Work to complete: Please reproduce all the records exactly while leaving out their pictures.

########

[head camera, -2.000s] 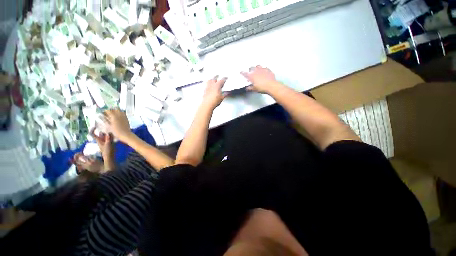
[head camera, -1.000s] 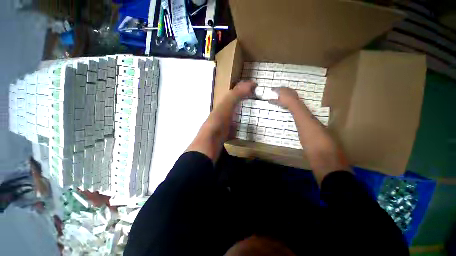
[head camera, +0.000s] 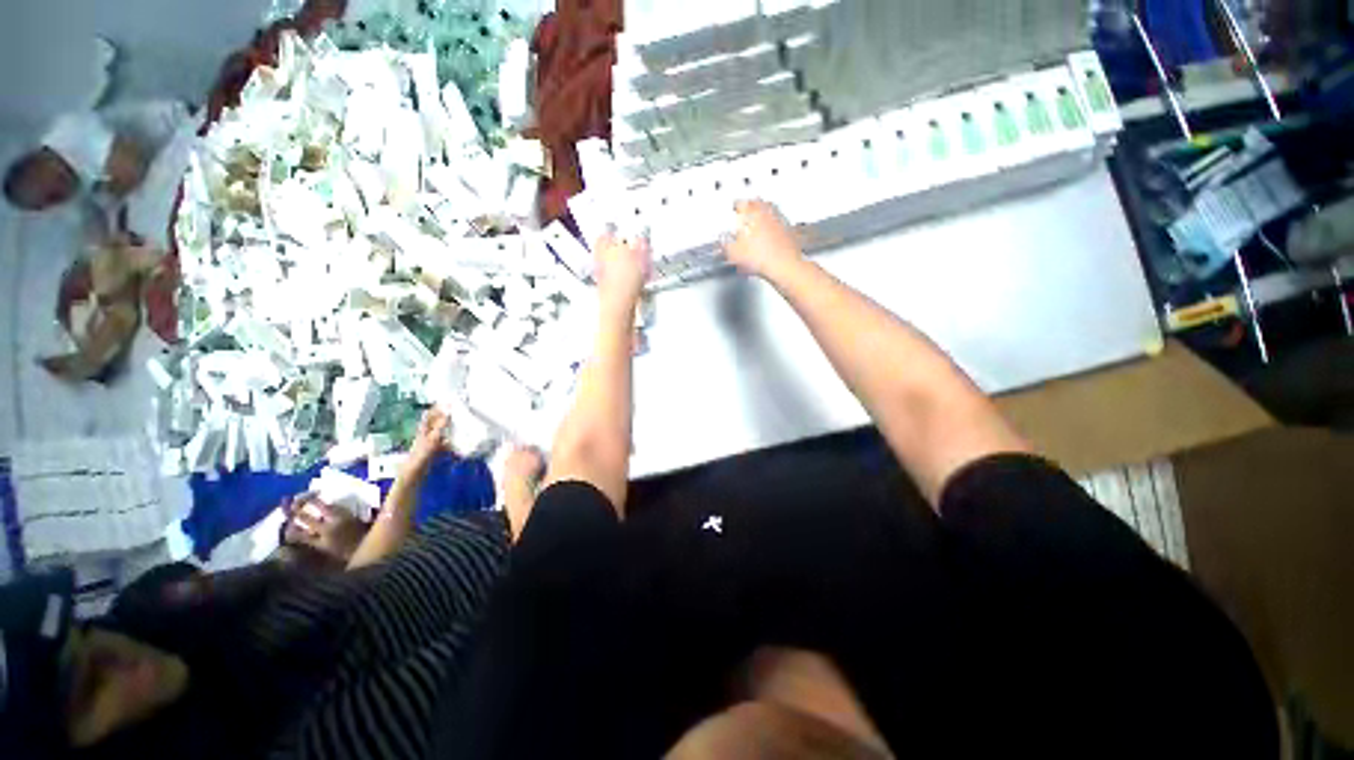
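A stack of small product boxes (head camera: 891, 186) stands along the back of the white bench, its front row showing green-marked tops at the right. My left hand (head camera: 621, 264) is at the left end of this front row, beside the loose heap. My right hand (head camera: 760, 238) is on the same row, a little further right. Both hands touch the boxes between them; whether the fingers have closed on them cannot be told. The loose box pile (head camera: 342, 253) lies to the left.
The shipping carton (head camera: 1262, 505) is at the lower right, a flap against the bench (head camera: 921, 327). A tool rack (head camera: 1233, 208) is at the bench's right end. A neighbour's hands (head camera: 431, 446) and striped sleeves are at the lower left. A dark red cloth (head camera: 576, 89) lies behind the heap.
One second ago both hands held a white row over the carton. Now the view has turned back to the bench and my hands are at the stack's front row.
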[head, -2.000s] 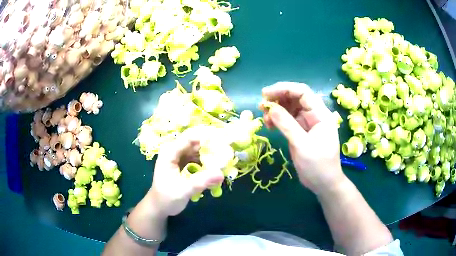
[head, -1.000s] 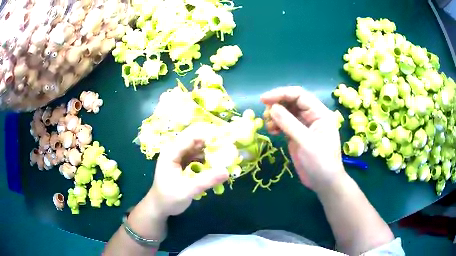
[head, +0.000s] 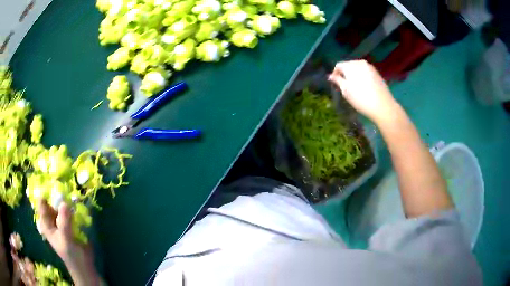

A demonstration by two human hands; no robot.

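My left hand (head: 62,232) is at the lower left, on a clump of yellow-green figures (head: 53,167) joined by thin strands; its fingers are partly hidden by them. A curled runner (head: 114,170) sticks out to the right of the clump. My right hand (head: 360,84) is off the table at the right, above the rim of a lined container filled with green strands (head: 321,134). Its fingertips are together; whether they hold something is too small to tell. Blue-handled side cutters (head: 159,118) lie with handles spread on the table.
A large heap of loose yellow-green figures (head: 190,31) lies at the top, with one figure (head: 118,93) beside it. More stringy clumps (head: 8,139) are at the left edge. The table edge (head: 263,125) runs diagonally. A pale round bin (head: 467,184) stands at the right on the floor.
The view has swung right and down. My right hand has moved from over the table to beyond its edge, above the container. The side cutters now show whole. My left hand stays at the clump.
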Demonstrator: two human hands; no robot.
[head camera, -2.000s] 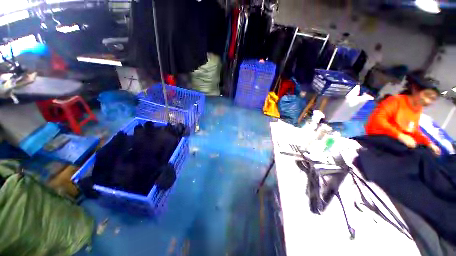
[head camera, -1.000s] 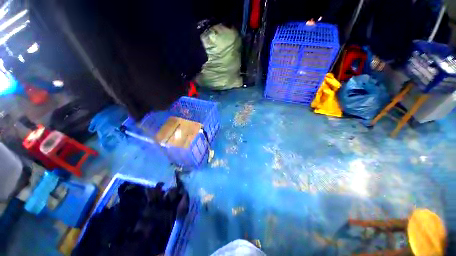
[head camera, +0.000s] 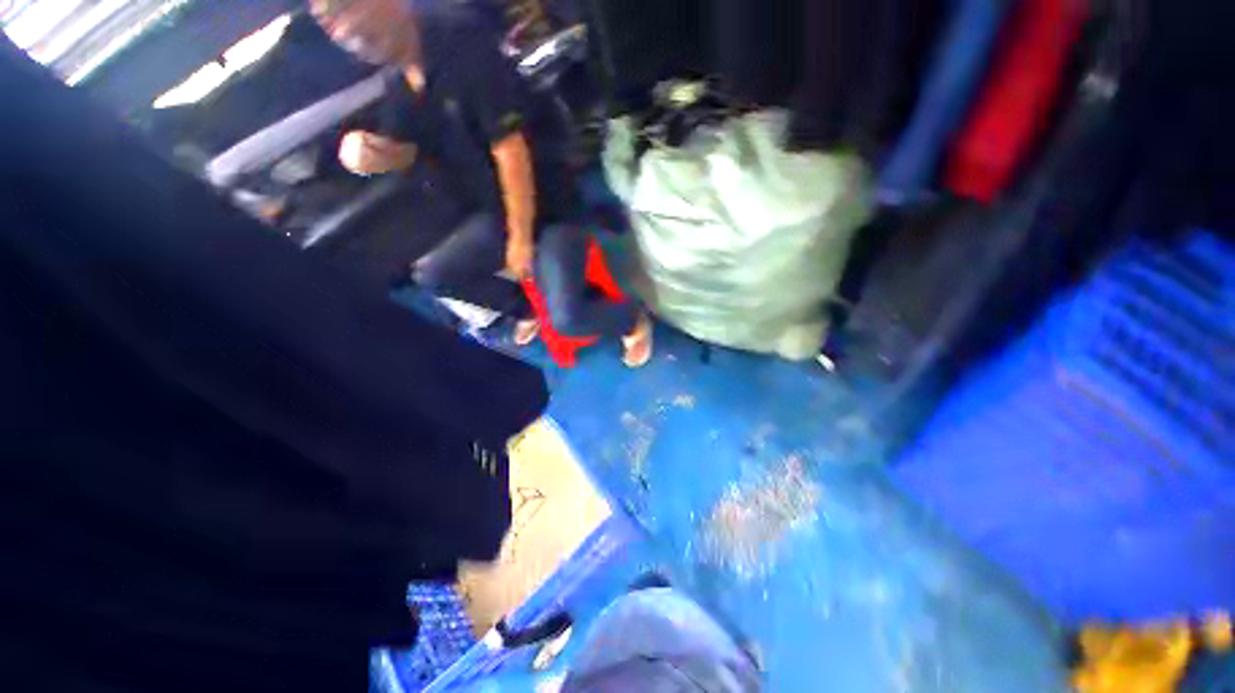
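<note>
No hand of mine is in the picture. Dark garments (head camera: 230, 406) hang very close and fill the left side, blurred, with their lower edge over a blue crate (head camera: 582, 558). Brown cardboard (head camera: 553, 494) lies in the crate. A rounded grey thing (head camera: 661, 650) shows at the bottom edge; I cannot tell what it is.
A person in dark clothes (head camera: 467, 122) sits on something red ahead. A pale green sack (head camera: 745, 224) stands on the blue floor (head camera: 840, 555). A large blue crate (head camera: 1097, 433) is at the right, with a yellow thing (head camera: 1138, 659) below it. Red and blue cloth hangs at the back.
The view has moved forward and turned left. The hanging dark garments, the pale sack and the crates are nearer and larger. The seated person has come into view; the red stool has gone out.
</note>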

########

Result below:
[head camera, -2.000s] 
[head camera, -1.000s] 
[head camera, +0.000s] 
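A stack of small product boxes (head camera: 891, 186) stands along the back of the white bench, its front row showing green-marked tops at the right. My left hand (head camera: 621, 264) is at the left end of this front row, beside the loose heap. My right hand (head camera: 760, 238) is on the same row, a little further right. Both hands touch the boxes between them; whether the fingers have closed on them cannot be told. The loose box pile (head camera: 342, 253) lies to the left.
The shipping carton (head camera: 1262, 505) is at the lower right, a flap against the bench (head camera: 921, 327). A tool rack (head camera: 1233, 208) is at the bench's right end. A neighbour's hands (head camera: 431, 446) and striped sleeves are at the lower left. A dark red cloth (head camera: 576, 89) lies behind the heap.
One second ago both hands held a white row over the carton. Now the view has turned back to the bench and my hands are at the stack's front row.
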[head, -2.000s] 
[head, -1.000s] 
[head, +0.000s] 

A demonstration by two human hands; no robot.

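My left hand (head: 62,232) is at the lower left, on a clump of yellow-green figures (head: 53,167) joined by thin strands; its fingers are partly hidden by them. A curled runner (head: 114,170) sticks out to the right of the clump. My right hand (head: 360,84) is off the table at the right, above the rim of a lined container filled with green strands (head: 321,134). Its fingertips are together; whether they hold something is too small to tell. Blue-handled side cutters (head: 159,118) lie with handles spread on the table.
A large heap of loose yellow-green figures (head: 190,31) lies at the top, with one figure (head: 118,93) beside it. More stringy clumps (head: 8,139) are at the left edge. The table edge (head: 263,125) runs diagonally. A pale round bin (head: 467,184) stands at the right on the floor.
The view has swung right and down. My right hand has moved from over the table to beyond its edge, above the container. The side cutters now show whole. My left hand stays at the clump.
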Demonstrator: two human hands; no robot.
[head camera, -2.000s] 
[head camera, -1.000s] 
[head camera, +0.000s] 
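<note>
No hand of mine is in the picture. Dark garments (head camera: 230, 406) hang very close and fill the left side, blurred, with their lower edge over a blue crate (head camera: 582, 558). Brown cardboard (head camera: 553, 494) lies in the crate. A rounded grey thing (head camera: 661, 650) shows at the bottom edge; I cannot tell what it is.
A person in dark clothes (head camera: 467, 122) sits on something red ahead. A pale green sack (head camera: 745, 224) stands on the blue floor (head camera: 840, 555). A large blue crate (head camera: 1097, 433) is at the right, with a yellow thing (head camera: 1138, 659) below it. Red and blue cloth hangs at the back.
The view has moved forward and turned left. The hanging dark garments, the pale sack and the crates are nearer and larger. The seated person has come into view; the red stool has gone out.
</note>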

The complete answer has been presented.